Diduga Peras Rp.400 Juta – Rp.500 Juta, Penyidik Polda Jatim Dilaporkan

Surabaya – majalahglobal.com : Oknum Penyidik Direktorat Reserse Kriminal Khusus (Ditreskrimsus) Polda Jatim dilaporkan ke Bidang Propam Polda Jatim lantaran diduga melakukan pemerasan kepada calon tersangka kasus duagaan pelanggaran Undang-undang (UU) ITE tentang jual beli online.

“Kami datang ke sini untuk melapor ke Bid Propam terkait penanganan terhadap beberapa anak dari klien kami, karena mulai dari proses penangkapan sampai pemeriksaan dan penahanan itu dilakukan dengan tidak sesuai prosedur,” kata Yuyun Pramesti, kuasa hukum dari orangtua tersangka kepada wartawan di Mapolda Jatim, Jalan A Yani, Surabaya, Selasa (5/11/2019).

Yuyun tiba bersama tim kuasa hukum lainnya yaitu Aulia Rachman dan Imam Asmara Hakim. Ketiga kuasa hukum ini mendampingi keluarga tersangka untuk melapor ke Bid Propam Polda Jatim.

Keluarga tersangka yang melaporkan ke Bid Propram itu adalah Peter Tedjakusuma orangtua dari tersangka Max Vixel. Tandjong Widjojo ayah dari tersangka Michael Candra. Tjeng Stephanie, ibu dari tersangka Kenno dan Rosa Agustina ibu kandung dari tersangka Hansei. Masing-masing tersangka sudah ditahan oleh Penyidik Subdit V Siber Ditreskrimsus Polda Jatim.

Kata Yuyun, sejak awal proses penangkapan anak-anak dari kliennya, Penyidik Siber Ditreskrimsus Polda Jatim diduga telah mengabaikan dan diduga tidak memberikan hak-hak dari para tersangka.

Pasal-pasal yang dituduhkan kepada para tersangka yaitu Pasal 51 ayat (1) jo Pasal 35 UU Nomor 19 Tahun 2016 tentang Perubahan atas UU Nomor 11 Tahun 2008, dimana ancaman hukumannya adalah pinda penjara paling lama 12 tahun.

“Hak dari tersangka untuk didampingi penasihat hukum dan kewajiban negara untuk menyediakan seorang penasihat hukum apabila tidak mampu,” tegasnya.

Tapi sejak awal, lanjut Yuyun, tersangka tidak pernah mendapat tawaran untuk mendapatkan pendampingan dari penasihat hukum.

“Bahkan, kemudian hari diperiksa sebagai tersangka, dipaksa untuk menandatangani sebuah pernyataan, di mana mereka menolak untuk didampingi oleh penasihat hukum.
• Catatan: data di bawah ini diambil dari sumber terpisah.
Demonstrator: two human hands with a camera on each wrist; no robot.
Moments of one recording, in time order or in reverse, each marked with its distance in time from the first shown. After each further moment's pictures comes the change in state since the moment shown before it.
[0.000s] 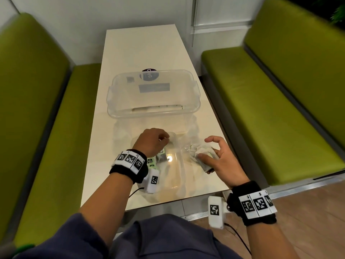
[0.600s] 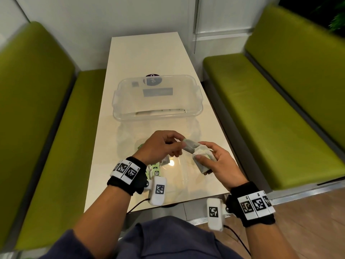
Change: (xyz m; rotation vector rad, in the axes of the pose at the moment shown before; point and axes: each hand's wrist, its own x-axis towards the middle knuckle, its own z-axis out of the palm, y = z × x) left_hand -0.043 0.035 -0.021 -0.619 -0.169 0.124; right_hand -0.002 -0.008 0.014 -0.018 -0.050 -0.034
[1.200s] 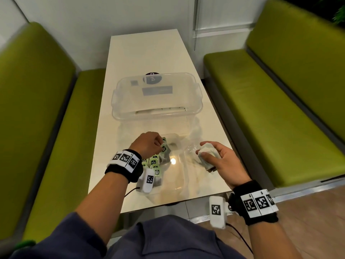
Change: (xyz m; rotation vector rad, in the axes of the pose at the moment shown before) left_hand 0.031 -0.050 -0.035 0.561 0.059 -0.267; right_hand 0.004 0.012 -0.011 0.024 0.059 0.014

Sekali lagi, anak-anak dari klien kami dipaksa untuk menandatangani itu dengan berbagai macam pernyataan yang bersifat intimidasi,” tandasnya.

Menurut Yuyun, kejanggalan lainnya yaitu, dalam salah satu perubahan dari UU ITE yang menegaskan untuk Pasal 27 ayat (3) adalah sebagai delik aduan. Di mana dalam peristiwa pelanggaran terhadap UU ITE, diwajibkan adanya seorang pengadu atau pelapor.

Berdasarkan surat penangkapan, surat ketetapan peralihan status dari saksi menjadi tersangka dan surat perintah penahanan dalam kolom dasar tercantum keterangan perihal ‘Laporan Polisi Nomor: LPA/93/X/2019/SUS/JATIM, tanggal 15 Oktober 2019’.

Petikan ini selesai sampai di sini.